### Exercise data
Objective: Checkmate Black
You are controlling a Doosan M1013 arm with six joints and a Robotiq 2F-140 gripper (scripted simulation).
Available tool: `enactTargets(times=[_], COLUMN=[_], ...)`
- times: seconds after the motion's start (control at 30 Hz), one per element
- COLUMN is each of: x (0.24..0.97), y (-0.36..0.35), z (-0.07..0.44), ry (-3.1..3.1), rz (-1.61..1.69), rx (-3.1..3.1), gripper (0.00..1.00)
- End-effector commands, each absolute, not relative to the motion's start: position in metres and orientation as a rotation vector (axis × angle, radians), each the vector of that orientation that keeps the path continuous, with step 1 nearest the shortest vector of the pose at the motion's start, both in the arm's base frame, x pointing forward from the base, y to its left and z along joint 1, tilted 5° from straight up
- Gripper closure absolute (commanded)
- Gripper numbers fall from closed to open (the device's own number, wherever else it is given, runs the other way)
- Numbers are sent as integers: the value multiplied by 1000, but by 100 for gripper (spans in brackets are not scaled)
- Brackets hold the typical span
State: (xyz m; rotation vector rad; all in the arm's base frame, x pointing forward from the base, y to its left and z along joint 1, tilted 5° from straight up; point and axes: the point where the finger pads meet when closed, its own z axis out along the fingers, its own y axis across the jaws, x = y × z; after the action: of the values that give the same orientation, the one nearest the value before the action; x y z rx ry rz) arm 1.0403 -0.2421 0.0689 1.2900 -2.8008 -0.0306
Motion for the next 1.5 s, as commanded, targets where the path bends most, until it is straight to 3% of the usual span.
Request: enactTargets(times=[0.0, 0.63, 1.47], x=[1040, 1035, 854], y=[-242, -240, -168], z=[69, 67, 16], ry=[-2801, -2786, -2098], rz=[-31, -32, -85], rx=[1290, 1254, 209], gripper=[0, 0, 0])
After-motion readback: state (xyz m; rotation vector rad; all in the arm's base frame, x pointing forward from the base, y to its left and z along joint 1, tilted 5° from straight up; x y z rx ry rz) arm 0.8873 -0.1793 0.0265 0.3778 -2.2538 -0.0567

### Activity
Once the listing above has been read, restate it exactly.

### Worked solution
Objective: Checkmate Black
You are controlling a Doosan M1013 arm with six joints and a Robotiq 2F-140 gripper (scripted simulation).
Available tool: `enactTargets(times=[_], COLUMN=[_], ...)`
- times: seconds after the motion's start (control at 30 Hz), one per element
- COLUMN is each of: x (0.24..0.97), y (-0.36..0.35), z (-0.07..0.44), ry (-3.1..3.1), rz (-1.61..1.69), rx (-3.1..3.1), gripper (0.00..1.00)
- End-effector commands, each absolute, not relative to the motion's start: position in metres and orientation as a rotation vector (axis × angle, radians), each the vector of that orientation that keeps the path continuous, with step 1 nearest the shortest vector of the pose at the motion's start, both in the arm's base frame, x pointing forward from the base, y to its left and z along joint 1, tilted 5° from straight up
- Gripper closure absolute (commanded)
- Gripper numbers fall from closed to open (the device's own number, wherever else it is given, runs the other way)
- Numbers are sent as integers: the value multiplied by 1000, but by 100 for gripper (spans in brackets are not scaled)
- Brackets hold the typical span
State: (xyz m; rotation vector rad; all in the arm's base frame, x pointing forward from the base, y to its left and z along joint 1, tilted 5° from straight up; point and axes: the point where the finger pads meet when closed, its own z axis out along the fingers, its own y axis across the jaws, x = y × z; after the action: of the values that give the same orientation, the one nearest the value before the action; x y z rx ry rz) arm 1.0403 -0.2421 0.0689 1.2900 -2.8008 -0.0306
Motion for the next 1.5 s, as commanded, targets where the path bends most, until it is straight to 3% of the usual span.
Request: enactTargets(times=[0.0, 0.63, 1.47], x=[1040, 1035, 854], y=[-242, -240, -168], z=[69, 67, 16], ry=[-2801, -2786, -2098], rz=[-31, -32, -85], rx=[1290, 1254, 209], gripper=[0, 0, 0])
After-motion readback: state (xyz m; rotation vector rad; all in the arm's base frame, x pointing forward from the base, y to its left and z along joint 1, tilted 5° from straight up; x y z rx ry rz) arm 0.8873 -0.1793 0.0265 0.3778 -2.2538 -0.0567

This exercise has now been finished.